抚州门城楼之上,朱文正扶着被炮火炸得坑坑洼洼的城垛,望着城外连绵不绝的汉军营寨,指尖深深嵌进了冰冷的砖石里。
一个月前遮天蔽日的汉军巨舰,依旧泊在赣江江面,高数丈的丹漆巨舰首尾相连,把江面堵得水泄不通;城外的营寨从赣江边一直蔓延到远山,营帐一座挨着一座,炊烟升起时,能把半边天都遮了。

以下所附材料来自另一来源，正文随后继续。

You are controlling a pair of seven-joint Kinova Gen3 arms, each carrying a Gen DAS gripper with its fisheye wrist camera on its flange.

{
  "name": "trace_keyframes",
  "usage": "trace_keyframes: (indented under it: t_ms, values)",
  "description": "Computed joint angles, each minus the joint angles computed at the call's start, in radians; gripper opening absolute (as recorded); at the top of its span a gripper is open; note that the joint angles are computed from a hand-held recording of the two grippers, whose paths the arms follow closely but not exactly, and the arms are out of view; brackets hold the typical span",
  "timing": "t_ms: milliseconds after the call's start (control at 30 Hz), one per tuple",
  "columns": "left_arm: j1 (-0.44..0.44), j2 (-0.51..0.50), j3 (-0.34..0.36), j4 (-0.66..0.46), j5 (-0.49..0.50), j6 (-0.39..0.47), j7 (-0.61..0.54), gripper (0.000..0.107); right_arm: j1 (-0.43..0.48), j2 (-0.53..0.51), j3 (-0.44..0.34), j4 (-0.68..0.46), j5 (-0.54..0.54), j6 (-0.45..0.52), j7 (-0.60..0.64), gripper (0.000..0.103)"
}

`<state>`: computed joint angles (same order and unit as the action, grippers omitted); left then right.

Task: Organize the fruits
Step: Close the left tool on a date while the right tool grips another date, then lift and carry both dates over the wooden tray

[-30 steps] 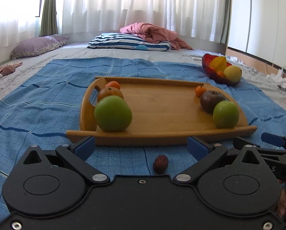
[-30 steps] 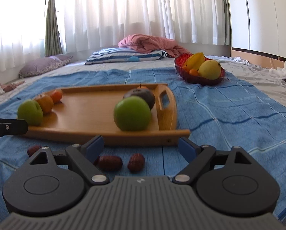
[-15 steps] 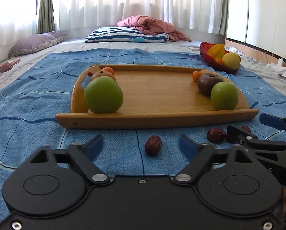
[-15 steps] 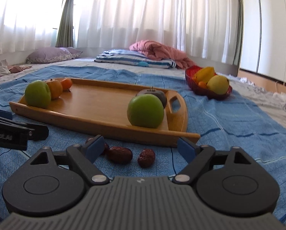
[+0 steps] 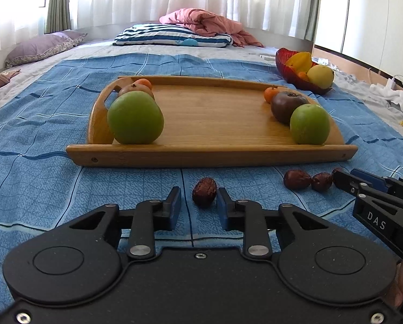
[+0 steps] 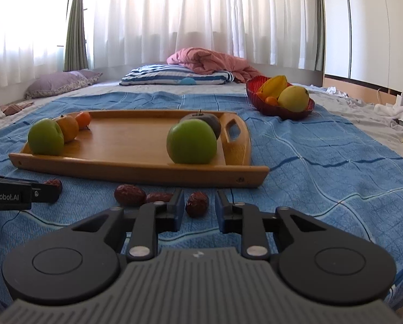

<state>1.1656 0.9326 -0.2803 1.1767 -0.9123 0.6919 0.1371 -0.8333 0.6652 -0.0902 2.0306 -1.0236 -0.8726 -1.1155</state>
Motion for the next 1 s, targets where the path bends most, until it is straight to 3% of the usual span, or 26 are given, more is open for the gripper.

三十天里,陈友谅的三十万大军,发起了上百轮猛攻,八座城门轮番被攻,炮火、攻城槌、云梯、地道、火攻,能用的攻城手段全用了一遍,可这座只有两万守军的孤城,依旧像颗钉子一样,死死钉在赣江边上,半步没退。
江风卷着硝烟和血腥气扑在城楼上,朱文正身上的灰布军衣早已被血浸透又晒干,硬邦邦地贴在身上,袖口磨得稀烂,露出的小臂上布满了新旧交错的刀疤,左肩上的箭伤还在渗血,是昨天汉军夜袭时留下的。
他脸上再也找不到半分往日里流连醉仙楼的纨绔气,那双总是带着漫不经心笑意的眼睛,此刻熬得布满血丝,却依旧亮得吓人,像淬了火的钢刀。
身后的亲兵捧着半块干硬的麦饼,低声劝道:“大都督,您都一天没吃东西了,垫一口吧。”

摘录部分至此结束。